**WORK REQUEST:**
Write out the line that contains "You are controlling" and every line after it through the end of the entries, exactly as given and with no other lines.

====== DATA LISTING ======

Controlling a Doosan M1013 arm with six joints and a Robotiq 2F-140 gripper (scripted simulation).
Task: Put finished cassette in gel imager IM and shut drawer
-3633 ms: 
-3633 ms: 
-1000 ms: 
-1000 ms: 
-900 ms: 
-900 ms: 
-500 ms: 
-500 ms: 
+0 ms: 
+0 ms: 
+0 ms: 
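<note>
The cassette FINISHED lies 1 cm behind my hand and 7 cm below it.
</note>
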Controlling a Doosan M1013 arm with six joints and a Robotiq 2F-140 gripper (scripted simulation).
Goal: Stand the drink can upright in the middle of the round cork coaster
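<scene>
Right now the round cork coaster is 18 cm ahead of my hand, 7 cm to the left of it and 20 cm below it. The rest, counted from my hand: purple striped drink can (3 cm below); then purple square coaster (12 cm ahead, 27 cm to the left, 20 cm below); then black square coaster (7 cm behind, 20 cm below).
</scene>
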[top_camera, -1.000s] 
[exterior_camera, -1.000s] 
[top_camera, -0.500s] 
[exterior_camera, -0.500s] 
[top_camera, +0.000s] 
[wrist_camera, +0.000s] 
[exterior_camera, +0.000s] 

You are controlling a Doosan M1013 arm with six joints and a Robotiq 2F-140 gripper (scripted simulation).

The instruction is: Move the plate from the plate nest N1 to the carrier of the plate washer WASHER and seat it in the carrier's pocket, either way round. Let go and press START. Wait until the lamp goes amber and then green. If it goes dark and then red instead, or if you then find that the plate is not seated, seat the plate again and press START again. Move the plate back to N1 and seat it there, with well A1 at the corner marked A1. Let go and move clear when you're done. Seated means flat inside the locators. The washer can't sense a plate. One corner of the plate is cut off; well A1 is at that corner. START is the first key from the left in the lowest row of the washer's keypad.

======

**SOLVED PROBLEM:**
You are controlling a Doosan M1013 arm with six joints and a Robotiq 2F-140 gripper (scripted simulation).

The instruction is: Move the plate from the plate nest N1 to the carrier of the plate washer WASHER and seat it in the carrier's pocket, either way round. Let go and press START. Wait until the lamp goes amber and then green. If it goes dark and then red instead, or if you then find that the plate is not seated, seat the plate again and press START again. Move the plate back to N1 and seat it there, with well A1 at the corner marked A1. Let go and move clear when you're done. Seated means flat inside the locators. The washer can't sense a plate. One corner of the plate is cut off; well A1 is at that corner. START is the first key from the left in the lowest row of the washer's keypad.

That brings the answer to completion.